23-jähriger Elmshorner gesteht, mit verbotenen Anabolika gehandelt zu haben. Er gehört zu einem Dopingring, der Ende 2012 aufflog

Elmshorn. „Was haben sie denn noch für monatliche Kosten?“ fragte Richterin Renate Päschke-Jensen den Angeklagten „Fitnessstudio“ kam es wie aus der Pistole geschossen zurück. „Aber ich trainier jetzt woanders. Und ohne diese Mittel“, ergänzte Anil D.. Die Mittel – das waren Anabolika. Etwa Testosteron Enantat oder Testosteron Propionat. Mittel, die in der Bodybuildingszene mal gerne unter dem Tresen verkauft werden. Mittel, die den 23-Jährigen jetzt vor dem Schöffengericht Elmshorn eine Bewährungsstrafe von 20 Monaten und eine Geldbuße von 1000 Euro einbrachten.

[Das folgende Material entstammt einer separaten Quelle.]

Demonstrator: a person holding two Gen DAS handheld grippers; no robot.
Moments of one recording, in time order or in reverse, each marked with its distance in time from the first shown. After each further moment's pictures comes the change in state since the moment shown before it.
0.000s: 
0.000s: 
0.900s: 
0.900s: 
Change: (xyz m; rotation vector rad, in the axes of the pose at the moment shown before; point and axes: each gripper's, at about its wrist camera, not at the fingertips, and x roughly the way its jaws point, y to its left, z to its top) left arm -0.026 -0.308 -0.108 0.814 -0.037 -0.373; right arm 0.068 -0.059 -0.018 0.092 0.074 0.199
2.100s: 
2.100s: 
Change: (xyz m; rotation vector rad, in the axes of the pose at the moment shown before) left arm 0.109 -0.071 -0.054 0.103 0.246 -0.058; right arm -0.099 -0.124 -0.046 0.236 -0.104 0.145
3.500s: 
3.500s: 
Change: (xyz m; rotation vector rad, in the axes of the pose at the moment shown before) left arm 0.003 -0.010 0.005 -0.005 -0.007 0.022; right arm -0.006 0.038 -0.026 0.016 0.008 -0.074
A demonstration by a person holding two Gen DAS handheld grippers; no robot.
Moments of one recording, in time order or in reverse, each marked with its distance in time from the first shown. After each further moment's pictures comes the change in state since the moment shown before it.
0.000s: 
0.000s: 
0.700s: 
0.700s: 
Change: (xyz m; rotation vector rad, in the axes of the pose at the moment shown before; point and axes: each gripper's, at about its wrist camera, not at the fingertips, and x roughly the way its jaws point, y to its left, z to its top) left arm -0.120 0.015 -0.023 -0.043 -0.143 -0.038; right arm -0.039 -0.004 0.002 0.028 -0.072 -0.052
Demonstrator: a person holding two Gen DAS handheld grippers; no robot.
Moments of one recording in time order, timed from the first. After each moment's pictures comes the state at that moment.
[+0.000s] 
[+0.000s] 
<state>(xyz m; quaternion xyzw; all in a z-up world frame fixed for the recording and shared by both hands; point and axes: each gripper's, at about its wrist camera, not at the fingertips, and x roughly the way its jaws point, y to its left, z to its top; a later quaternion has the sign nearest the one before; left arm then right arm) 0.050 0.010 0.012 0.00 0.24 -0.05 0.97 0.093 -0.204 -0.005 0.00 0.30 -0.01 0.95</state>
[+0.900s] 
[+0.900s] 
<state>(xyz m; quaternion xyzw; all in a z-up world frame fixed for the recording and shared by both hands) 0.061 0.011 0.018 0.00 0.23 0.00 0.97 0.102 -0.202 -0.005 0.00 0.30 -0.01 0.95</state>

Denn der Elmshorner hatte die Mittel nicht nur selbst konsumiert, sondern den teuren Konsum auch durch den Weiterverkauf der Anabolika finanziert. Gewerbsmäßigen Handel mit verbotenen Substanzen, das verbotene Inverkehrbringen von verschreibungspflichtigen Arzneimitteln und den Besitz von Dopingmitteln warf Staatsanwältin Sandra Nehlep Anil D. vor.

Der war Stammgast in der Athletenschmiede an der Max-Planck-Straße, nahm laut Anklageschrift einen Teil seiner Mittel von Studio-Betreiber Hans-Jürgen B. ab. Den halten die Ermittler für den Kopf eines Dopingringes, der mit Anabolika in nicht geringen Mengen sowie verschreibungspflichtigen Medikamenten handelte. Die Anklageerhebung gegen den ehemaligen Deutschen Seniorenmeister, dem 117 Verstöße gegen das Arzneimittelgesetz zur Last gelegt werden, soll unmittelbar bevorstehen. Sein Studio Athletenschmiede wurde Ende 2012 von der Stadt geschlossen, weil es ohne Genehmigung betrieben worden war.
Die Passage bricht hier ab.